- Joined
- Apr 12, 2009
- Messages
- 13,437
Good to know , when I said close to diamonds I should of worded it differently I always assumed as far as abrasives went it was diamonds plates then Sic . I didn't mean the numbers were close I was saying I had thought I had always read that diamonds were the hardest abrasive and sic was #2 If that makes sense ,I could be wrong I thought I read that though?

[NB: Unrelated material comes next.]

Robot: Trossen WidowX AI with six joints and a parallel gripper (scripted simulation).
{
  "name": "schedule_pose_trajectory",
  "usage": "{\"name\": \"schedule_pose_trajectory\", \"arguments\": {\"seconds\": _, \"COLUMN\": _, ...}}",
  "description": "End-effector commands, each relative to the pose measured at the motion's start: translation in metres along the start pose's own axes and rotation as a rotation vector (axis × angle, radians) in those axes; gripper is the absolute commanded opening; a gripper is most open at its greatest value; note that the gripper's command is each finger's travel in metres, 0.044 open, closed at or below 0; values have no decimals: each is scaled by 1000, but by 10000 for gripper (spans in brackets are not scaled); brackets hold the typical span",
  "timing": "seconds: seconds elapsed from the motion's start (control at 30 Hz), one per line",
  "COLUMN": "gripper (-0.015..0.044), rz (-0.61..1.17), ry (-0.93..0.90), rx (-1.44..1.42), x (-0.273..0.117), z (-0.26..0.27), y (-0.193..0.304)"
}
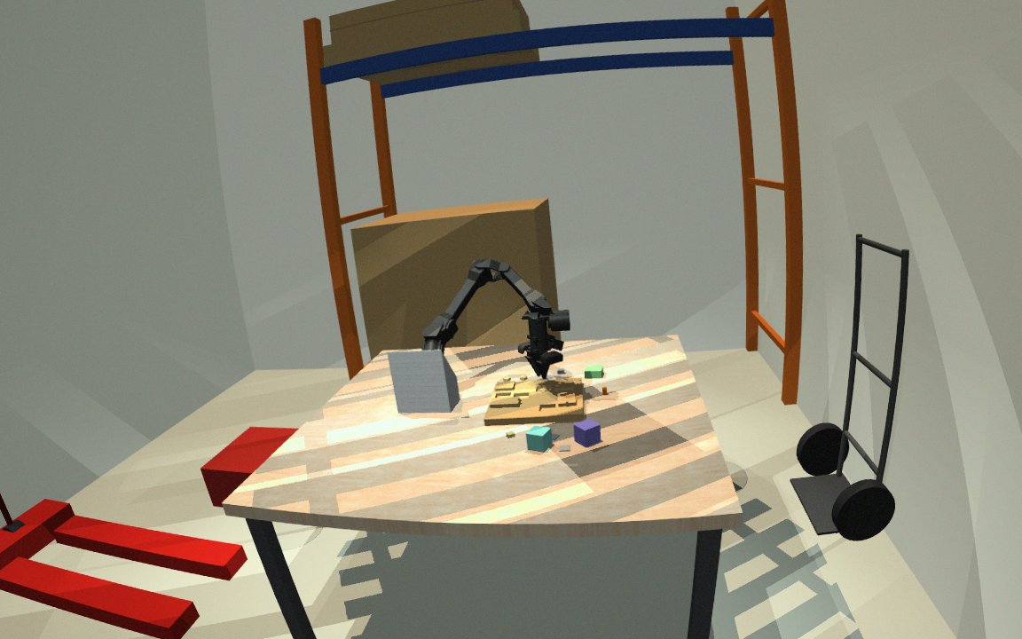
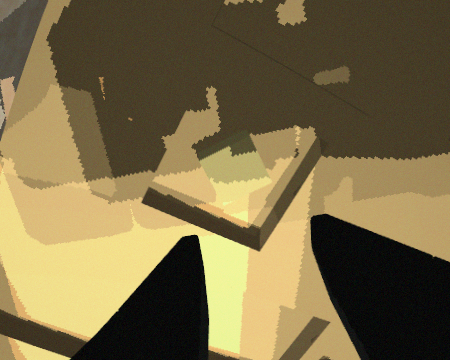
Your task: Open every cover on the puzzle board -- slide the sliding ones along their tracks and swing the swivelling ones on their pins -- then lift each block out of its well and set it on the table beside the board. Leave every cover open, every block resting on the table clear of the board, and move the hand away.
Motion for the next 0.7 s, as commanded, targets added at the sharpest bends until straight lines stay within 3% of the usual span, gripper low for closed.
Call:
{"name": "schedule_pose_trajectory", "arguments": {"seconds": 0.0, "gripper": 144, "rz": -10, "ry": 3, "rx": -115, "x": -9, "z": 0, "y": -2}}
{"name": "schedule_pose_trajectory", "arguments": {"seconds": 0.3, "gripper": 144, "rz": -11, "ry": 4, "rx": -324, "x": -20, "z": 0, "y": -1}}
{"name": "schedule_pose_trajectory", "arguments": {"seconds": 0.67, "gripper": 144, "rz": -10, "ry": 4, "rx": -329, "x": -11, "z": 0, "y": -2}}
Point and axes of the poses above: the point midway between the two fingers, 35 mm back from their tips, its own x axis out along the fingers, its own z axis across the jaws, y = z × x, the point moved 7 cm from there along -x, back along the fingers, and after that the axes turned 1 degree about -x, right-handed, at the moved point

On the Mohs scale of hardness, SiC has often been 'ranked' 2nd in hardness to diamond. Problem is, the Mohs scale only indicates a ranking of hardness between each abrasive specifically listed. So, diamond is always a '10' and SiC might be shown as a '9.5', both numbers of which are unitless and only indicate a hierarchy of hardest to softest (usually talc), and not the real degree of difference (in measurable units) between them. Being a Mohs Scale '9.5' indicates that the '9th' ranked material was superceded at some point by something found to be harder, but still less hard than diamond. And these days, SiC would (or should) be ranked somewhat lower, as CBN (Knoop ~4500 or so) and other new materials are considerably harder than SiC, but still less hard than diamond. That's why I say the Mohs scale is very misleading, as it gives the impression that some materials are much, much harder than they really are, because '9.5' seems very, very close to '10'. Think of it as a scoreboard at a race track, which indicates who came in '1st place', and who came in 'last', without actually showing the elapsed times of each (this is called an 'ordinal' scale, only indicating an order of ranking, and no other measurable criteria, like finishing times or actual speeds). Could be 10 world-class racers with merely 10ths or 100ths of a second separating '1st' and '10th', or just 10 random participants with minutes or hours separating the best from the worst. The overall ranking would still appear the same, without indicating how fast or slow each actually was.
The Mohs Scale was originally created for 10 tiers of hardness, limiting it to only 10 listed materials. For this reason, as more and more materials beyond the original 10 are listed, the 'fractional' positions like '9.5' are arbitrarily created to fit the others somewhere into the rankings between the softest (always at '1') and the hardest (always at '10'). Those 'fractional' values, I think, help lend to the illusion of measured precision where there really isn't any.